Wednesday, March 6, 2019

The Altes Museum and the Main Library

Responding to a question from Commissioner Sanger, Mr. Freed cited the Altes Museum in East Berlin (the "Old Museum," Berlin's oldest and Germany's second oldest museum, erected 1824-1830) as having partly inspired the atrium design.
This April 16, 1991 exchange between the late preservationist and San Francisco Library Commissioner Ellen Ramsey Sanger and architect James Ingo Freed reveals an important design inspiration for San Francisco Public Library's Main Library (completed in 1996).

Karl Friedrich Schinkel's Altes Museum, which according to Great Museums of Europe is one of the "finest examples of late Neoclassical architecture in Germany," is indeed a very lofty inspiration.  Schinkel is considered to have been the greatest German architect of the first half of the 19th century.

Like Freed's Main Library, the Altes Museum features a large circular open space in the building's center.


In the case of Schinkel's building this space is called the Rotunde, or rotunda.  Rotunda, the Latin word for round, means "a circular hall in a large building, esp. one covered by a cupola" -- a domed roof (see the Historic Architecture Sourcebook).
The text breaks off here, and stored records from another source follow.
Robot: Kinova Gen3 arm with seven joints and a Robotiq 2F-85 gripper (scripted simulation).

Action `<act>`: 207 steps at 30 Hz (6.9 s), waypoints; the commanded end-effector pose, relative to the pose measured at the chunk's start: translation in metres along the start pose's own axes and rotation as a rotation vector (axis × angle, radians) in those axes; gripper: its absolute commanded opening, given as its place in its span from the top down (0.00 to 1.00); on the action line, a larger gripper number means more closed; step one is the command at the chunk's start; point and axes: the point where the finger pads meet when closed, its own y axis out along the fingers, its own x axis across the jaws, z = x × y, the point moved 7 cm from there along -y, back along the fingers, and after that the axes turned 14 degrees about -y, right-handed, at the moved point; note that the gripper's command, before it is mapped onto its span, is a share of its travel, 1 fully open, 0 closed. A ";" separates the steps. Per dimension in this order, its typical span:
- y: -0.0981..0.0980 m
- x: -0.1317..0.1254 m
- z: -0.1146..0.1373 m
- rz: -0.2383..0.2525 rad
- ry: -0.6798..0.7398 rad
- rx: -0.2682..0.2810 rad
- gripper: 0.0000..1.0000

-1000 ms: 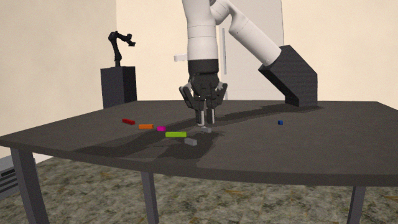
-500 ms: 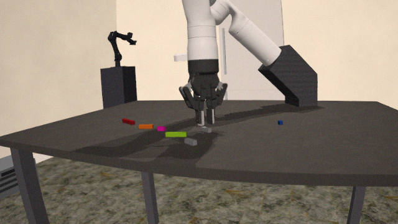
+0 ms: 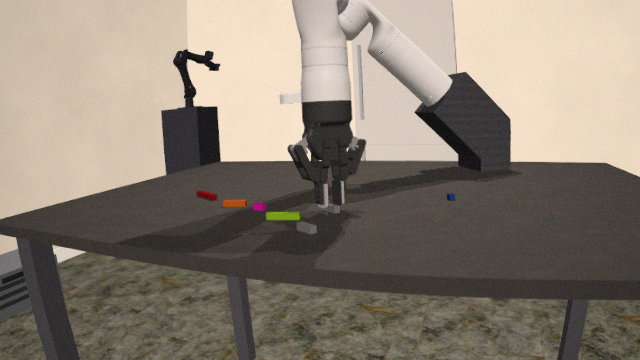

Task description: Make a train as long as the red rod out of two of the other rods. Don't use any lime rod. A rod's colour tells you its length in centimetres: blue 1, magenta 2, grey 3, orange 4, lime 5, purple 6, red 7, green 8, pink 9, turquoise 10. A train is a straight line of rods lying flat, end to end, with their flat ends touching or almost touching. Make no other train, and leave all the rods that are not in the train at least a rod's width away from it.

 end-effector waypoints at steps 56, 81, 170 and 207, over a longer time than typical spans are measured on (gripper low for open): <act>0.008 0.001 0.000 -0.003 -0.001 0.003 0.95; 0.008 0.001 0.000 -0.003 -0.001 0.003 0.95; -0.092 -0.049 -0.125 -0.003 -0.810 0.002 0.95; -0.052 -0.050 -0.129 -0.004 -0.833 0.001 0.95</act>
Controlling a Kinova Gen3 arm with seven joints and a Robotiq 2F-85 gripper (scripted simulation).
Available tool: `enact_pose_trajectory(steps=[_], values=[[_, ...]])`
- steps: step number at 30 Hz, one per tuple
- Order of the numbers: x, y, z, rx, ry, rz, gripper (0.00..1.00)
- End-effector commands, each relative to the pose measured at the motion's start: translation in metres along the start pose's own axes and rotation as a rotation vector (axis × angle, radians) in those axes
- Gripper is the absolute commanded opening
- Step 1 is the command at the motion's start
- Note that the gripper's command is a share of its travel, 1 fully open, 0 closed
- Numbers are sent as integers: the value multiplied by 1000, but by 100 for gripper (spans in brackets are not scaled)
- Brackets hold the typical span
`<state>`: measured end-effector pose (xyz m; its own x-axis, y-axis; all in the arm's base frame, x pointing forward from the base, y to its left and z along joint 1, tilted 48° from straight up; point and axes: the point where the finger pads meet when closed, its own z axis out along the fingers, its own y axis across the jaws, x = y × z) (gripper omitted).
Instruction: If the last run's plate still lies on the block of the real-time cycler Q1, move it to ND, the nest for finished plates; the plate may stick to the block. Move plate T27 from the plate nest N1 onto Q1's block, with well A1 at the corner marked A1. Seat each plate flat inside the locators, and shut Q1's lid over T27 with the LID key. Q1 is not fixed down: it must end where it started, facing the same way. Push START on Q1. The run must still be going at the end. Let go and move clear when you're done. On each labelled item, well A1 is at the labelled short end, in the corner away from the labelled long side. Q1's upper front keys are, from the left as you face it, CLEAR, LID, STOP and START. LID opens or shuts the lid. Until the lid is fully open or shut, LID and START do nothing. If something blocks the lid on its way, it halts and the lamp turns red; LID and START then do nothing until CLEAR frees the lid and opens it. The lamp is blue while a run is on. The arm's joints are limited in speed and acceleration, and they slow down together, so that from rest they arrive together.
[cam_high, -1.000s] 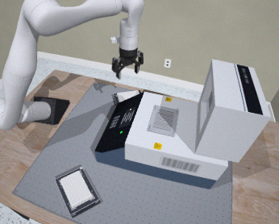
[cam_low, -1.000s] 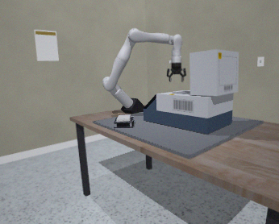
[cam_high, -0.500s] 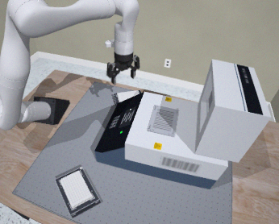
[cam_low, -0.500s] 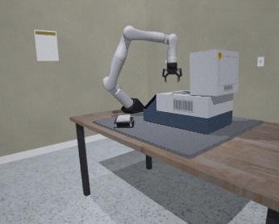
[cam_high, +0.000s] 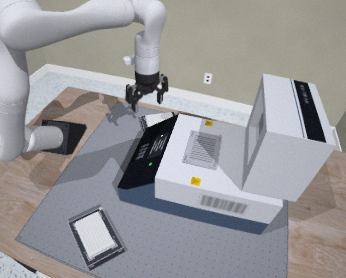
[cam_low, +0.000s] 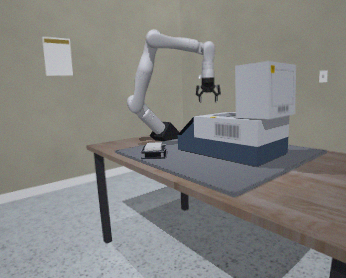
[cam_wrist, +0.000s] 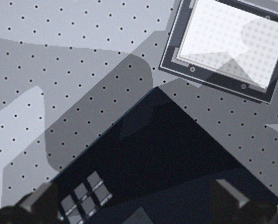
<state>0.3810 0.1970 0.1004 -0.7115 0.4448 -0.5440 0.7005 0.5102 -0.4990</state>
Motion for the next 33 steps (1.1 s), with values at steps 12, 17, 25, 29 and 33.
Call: enact_pose_trajectory(steps=[12,17,25,29,33], values=[[-22,-32,-1,-2,0,0,100],[-31,-46,-1,-2,0,0,100],[-46,-68,-1,-2,0,0,100],[-50,-73,-1,-2,0,0,100],[-57,-84,0,-2,0,0,100]])
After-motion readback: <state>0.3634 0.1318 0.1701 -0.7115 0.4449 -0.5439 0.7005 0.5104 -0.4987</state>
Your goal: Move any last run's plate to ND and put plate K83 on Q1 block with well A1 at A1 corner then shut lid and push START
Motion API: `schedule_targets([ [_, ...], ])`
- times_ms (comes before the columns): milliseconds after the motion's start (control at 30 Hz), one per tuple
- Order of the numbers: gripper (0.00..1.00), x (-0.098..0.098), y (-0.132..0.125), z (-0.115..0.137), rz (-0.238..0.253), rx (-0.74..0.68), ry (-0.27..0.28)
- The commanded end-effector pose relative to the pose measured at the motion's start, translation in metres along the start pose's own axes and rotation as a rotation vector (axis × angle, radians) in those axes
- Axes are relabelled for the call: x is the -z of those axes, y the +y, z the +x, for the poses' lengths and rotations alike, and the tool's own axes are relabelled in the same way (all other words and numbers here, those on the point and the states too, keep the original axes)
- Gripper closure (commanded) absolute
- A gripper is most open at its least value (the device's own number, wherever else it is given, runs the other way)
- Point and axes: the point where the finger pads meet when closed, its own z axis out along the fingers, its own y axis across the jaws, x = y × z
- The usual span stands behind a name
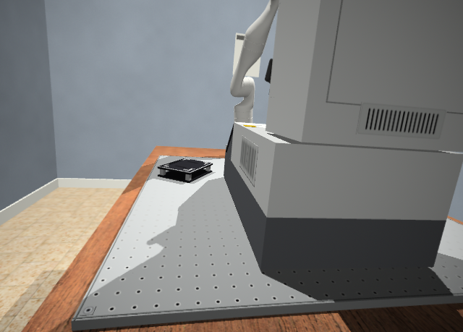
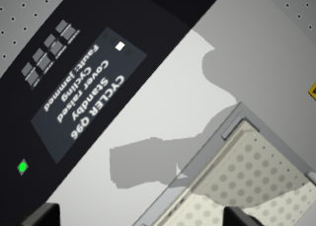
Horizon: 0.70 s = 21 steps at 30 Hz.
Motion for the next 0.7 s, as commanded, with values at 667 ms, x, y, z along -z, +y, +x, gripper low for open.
schedule_targets([
  [667,0.00,-0.007,0.012,-0.019,0.016,-0.221,0.032],
])
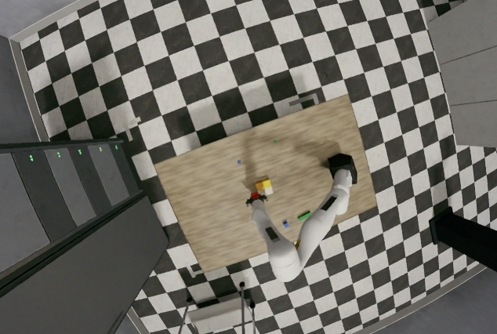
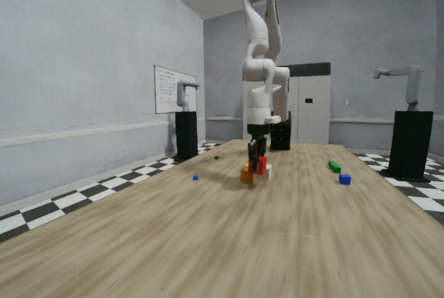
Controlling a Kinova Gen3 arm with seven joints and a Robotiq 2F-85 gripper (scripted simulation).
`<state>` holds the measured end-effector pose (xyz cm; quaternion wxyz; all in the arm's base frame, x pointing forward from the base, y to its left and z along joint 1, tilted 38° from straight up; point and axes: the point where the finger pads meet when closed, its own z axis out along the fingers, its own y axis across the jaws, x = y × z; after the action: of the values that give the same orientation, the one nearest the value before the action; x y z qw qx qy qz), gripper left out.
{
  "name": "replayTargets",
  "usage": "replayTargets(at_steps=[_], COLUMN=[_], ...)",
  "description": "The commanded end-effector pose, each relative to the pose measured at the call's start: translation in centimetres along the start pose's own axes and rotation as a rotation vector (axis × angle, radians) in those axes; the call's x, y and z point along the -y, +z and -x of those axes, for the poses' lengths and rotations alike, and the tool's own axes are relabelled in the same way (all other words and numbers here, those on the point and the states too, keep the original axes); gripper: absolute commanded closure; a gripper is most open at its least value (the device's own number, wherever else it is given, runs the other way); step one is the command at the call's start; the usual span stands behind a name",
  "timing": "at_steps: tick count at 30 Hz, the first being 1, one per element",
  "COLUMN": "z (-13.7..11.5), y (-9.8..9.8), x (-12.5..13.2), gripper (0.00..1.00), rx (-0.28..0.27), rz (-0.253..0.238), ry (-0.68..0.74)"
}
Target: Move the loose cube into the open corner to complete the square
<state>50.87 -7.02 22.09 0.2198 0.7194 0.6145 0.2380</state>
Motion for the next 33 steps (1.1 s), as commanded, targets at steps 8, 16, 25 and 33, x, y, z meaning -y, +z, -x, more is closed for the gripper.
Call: replayTargets(at_steps=[8,16,25,33], z=[-0.4,-0.4,-0.4,-0.4], y=[1.5,2.5,3.9,4.6], x=[0.1,0.1,0.1,0.1], gripper=[0.90,0.90,0.90,0.90], rx=[-0.004,-0.004,-0.004,-0.004], rz=[-0.003,-0.003,-0.003,-0.003], ry=[-0.005,-0.005,-0.005,-0.005])
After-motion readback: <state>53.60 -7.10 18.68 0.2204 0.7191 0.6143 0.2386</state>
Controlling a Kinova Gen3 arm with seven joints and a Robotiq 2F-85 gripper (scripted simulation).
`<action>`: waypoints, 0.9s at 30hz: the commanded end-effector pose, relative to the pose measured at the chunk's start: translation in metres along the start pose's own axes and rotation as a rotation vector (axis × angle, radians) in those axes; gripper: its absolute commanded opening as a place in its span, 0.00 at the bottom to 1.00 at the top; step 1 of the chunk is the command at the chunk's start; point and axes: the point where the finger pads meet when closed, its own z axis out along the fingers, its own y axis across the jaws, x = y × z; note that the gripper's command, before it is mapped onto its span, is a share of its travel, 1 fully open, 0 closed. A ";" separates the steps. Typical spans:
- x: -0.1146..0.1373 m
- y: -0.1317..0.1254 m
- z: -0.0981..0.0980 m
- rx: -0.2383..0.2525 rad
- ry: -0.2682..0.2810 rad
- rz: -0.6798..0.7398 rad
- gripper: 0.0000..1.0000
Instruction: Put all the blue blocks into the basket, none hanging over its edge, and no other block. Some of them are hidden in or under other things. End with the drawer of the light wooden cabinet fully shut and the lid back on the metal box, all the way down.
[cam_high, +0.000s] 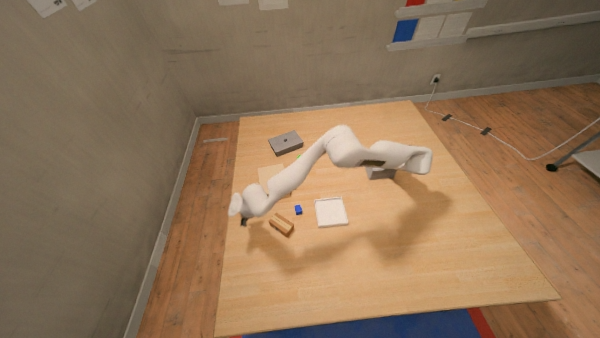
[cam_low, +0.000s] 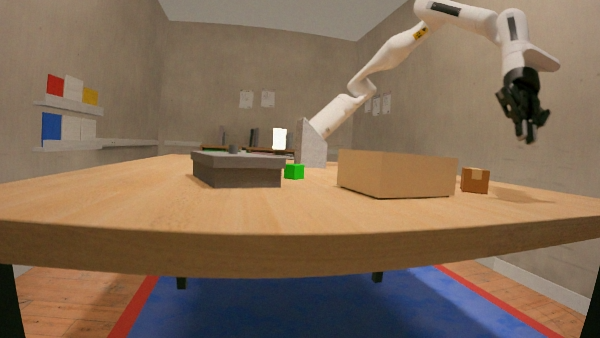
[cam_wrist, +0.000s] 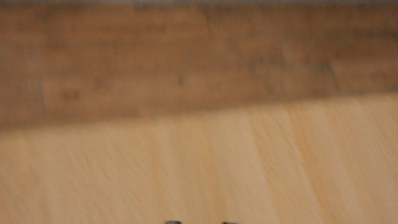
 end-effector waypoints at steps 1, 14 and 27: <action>-0.021 0.029 -0.005 0.019 -0.069 -0.013 0.10; -0.138 0.102 -0.071 0.207 -0.333 -0.119 0.10; -0.186 0.116 -0.114 0.317 -0.399 -0.190 0.10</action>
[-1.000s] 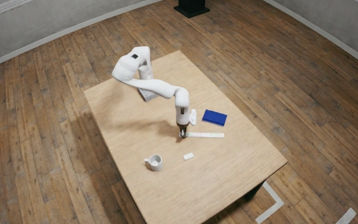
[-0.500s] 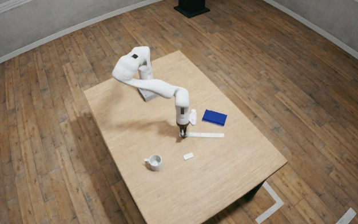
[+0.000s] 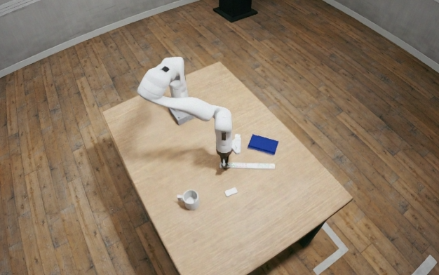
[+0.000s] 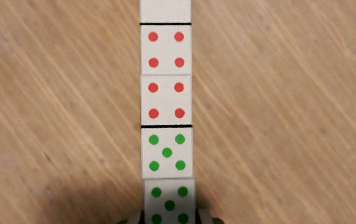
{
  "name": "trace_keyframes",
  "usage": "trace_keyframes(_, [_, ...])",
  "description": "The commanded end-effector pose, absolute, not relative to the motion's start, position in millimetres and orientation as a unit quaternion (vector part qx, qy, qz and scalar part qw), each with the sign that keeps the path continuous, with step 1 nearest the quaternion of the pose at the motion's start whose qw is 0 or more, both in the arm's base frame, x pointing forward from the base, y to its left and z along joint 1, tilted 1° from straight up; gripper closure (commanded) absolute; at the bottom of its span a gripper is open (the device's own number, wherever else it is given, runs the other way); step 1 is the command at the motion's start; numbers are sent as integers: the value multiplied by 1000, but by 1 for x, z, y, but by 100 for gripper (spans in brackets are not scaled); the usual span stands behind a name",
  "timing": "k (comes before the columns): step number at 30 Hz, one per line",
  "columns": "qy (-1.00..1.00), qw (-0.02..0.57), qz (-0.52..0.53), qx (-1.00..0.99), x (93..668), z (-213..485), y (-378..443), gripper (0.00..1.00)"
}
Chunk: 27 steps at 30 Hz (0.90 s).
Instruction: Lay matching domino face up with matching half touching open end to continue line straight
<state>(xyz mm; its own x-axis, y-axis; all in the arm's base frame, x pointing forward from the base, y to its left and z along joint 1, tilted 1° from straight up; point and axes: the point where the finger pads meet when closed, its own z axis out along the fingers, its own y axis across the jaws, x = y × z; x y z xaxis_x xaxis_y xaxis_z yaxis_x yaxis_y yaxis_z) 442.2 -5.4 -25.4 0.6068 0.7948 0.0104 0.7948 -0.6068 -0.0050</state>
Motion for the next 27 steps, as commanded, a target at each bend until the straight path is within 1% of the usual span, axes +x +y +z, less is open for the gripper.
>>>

Google Streetview provides a virtual tour of the Altes Museum that starts at one of the entrances to the rotunda.

The view can be maneuvered upward to view the round glass dome / skylight at the summit of the building.  The attraction of a glass covered open space is the abundant natural light.

The central rotunda-like space at the Main Library is known as the atrium, a probably more accurate term since our space is not precisely capped by a dome.  Historically, an atrium is an open court to let in rain in a classical Roman house, but nowadays it means a vertical open space that connects multiple floors in a building.  (Unfortunately, sometimes during more intense El Niño storms our atrium has been known to let in rainwater).

Freed utilizes one of the significant feature's of Schinkel's rotunda -- linear spokes that radiate from a central circle into expanding circles.

This view from above shows Freed's central circle two steps above the plane of the rest of the Library's first floor, directly in front of the security gates at the bottom left of this photograph.

source: The San Francisco Main Library: Space Planning, Design Development

The Main Floor Paving Plan from the building's schematic drawings show this pattern much more clearly.  The center of the radiating spokes and circles is considerable distance from the atrium's center (in the photograph above, the center is the darker circle in the middle of the atrium).

This is significant because this shifted succession of circles is reflected at the atrium's top with the so-called nautilus.  (A subject for discussion in a later entry).


One distinct feature of Schinkel's Altes Museum that is absent from the Main Library is the gallery of classical statues at the rotunda's edge, looking into the central, open space.

This lack in the Main Library's atrium was remedied for a moment immortalized in film when movie stars Meg Ryan and Nicholas Cage visited our building.


In 1997, the feature film City of Angels, mostly set and filmed in Los Angeles, employed the then newly-opened Main Library as a location.  This movie is set in a world where there are invisible, silent angels who co-inhabit the human realm.  Nicolas Cage's character is an angel who has crossed over into the human world.  The gallery of dark human figures are angels who would be invisible to the mortal eye.

Fittingly, City of Angels is an English language remake of Wim Wenders' 1987 film Himmel über Berlin (literally, Heaven Over Berlin), released in the United States as Wings of Desire.  In this subtle way City of Angels brings the original Berlin connection full circle.

Speaking of circles, the rotunda / atrium form is integrated into the Main Library building in many ways that will be described in a later entry.


Great Museums of Europe: The Dream of the Universal Museum (Rizzoli International, 2002).

Historic Architecture Sourcebook, edited by Cyril M. Harris (McGraw-Hill, 1977).

Public Library Commission, Meeting Minutes (City and County of San Francisco, April 16, 1991).

Sammlung architektonischer Entwürfe enthaltend theils Werke welche Ausgeführt sind: theils Gegenstände deren Ausführung beabsichtigt Wurde von Carl Friedrich Schinkel (Ernst & Korn, 1858).

The San Francisco Main Library: Space Planning, Design Development, April 25, 1991 (Pei Cobb Freed & Partners; Simon Martin-Vegue Winkelstein Morris, 1991). [part of the San Francisco History Center archival collection].